++++ RECORDED INFORMATION

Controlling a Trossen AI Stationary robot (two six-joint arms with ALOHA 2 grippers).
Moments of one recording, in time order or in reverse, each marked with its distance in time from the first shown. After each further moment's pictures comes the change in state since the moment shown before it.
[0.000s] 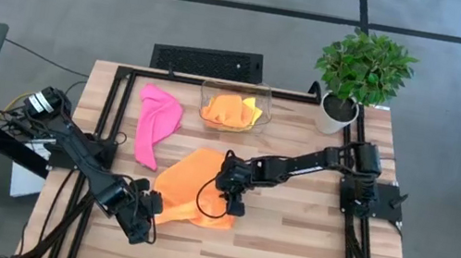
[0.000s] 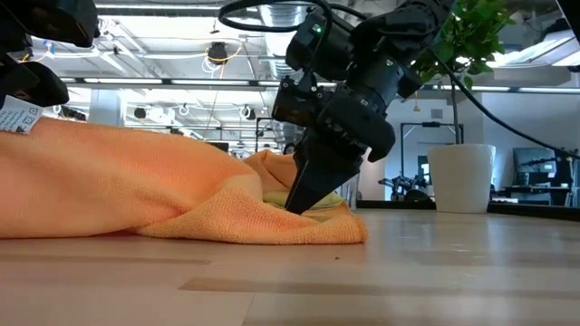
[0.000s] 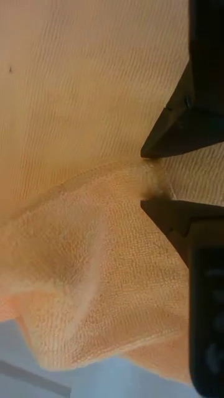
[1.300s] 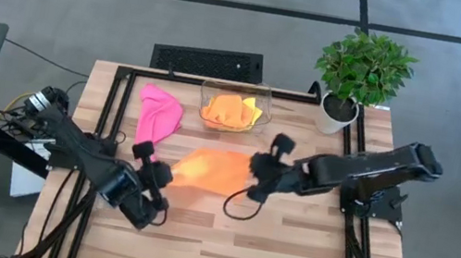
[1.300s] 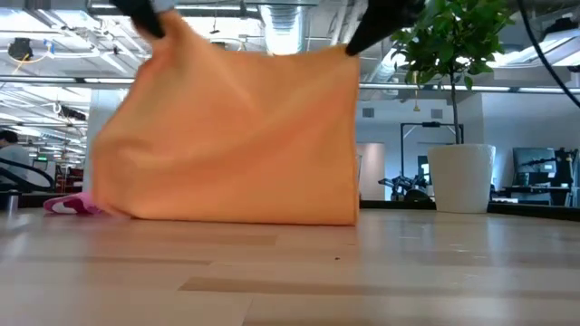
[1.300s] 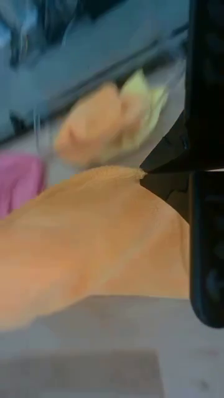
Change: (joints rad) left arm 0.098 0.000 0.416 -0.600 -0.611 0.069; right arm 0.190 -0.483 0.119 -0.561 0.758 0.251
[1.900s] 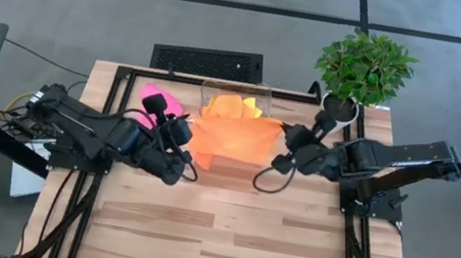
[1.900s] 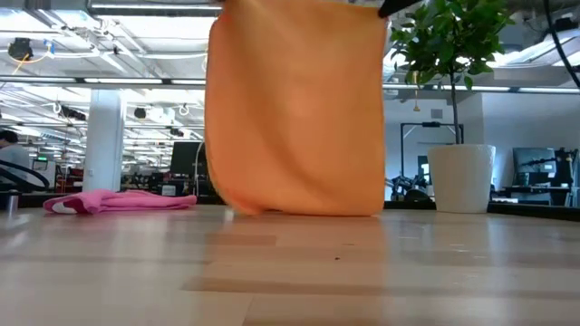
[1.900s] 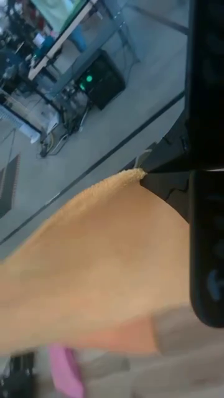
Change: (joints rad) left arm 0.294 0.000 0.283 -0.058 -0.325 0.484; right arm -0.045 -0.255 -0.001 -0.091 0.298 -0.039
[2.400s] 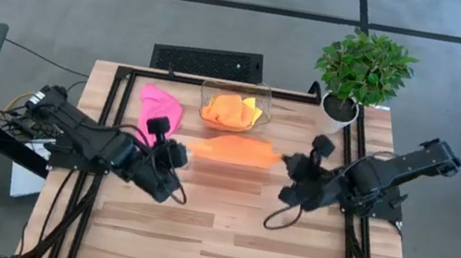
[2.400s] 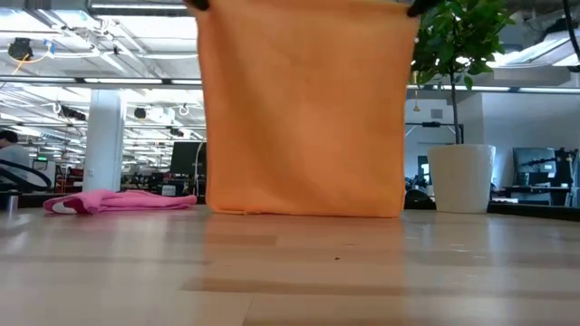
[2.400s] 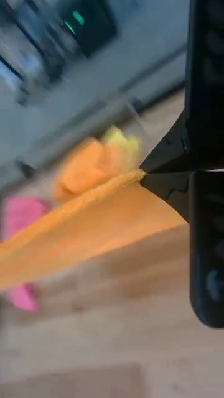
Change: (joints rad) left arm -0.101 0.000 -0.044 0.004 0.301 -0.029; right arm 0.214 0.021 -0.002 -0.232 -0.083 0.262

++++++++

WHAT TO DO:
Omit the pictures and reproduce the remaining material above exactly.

SOLUTION TO THE EXERCISE:
Controlling a Trossen AI Stationary robot (two six-joint arms with ALOHA 2 grippers).
Moments of one recording, in time order or in reverse, each marked with its distance in time from the first shown. After each further moment's pictures comes the change in state since the moment shown before it.
[0.000s] 
[0.000s] 
[0.000s] 
[1.300s] 
[1.300s] 
[1.300s] 
Change: (joints rad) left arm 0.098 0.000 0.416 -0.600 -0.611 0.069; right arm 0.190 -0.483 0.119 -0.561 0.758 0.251
[1.900s] 
[1.900s] 
[1.900s] 
Change: (joints rad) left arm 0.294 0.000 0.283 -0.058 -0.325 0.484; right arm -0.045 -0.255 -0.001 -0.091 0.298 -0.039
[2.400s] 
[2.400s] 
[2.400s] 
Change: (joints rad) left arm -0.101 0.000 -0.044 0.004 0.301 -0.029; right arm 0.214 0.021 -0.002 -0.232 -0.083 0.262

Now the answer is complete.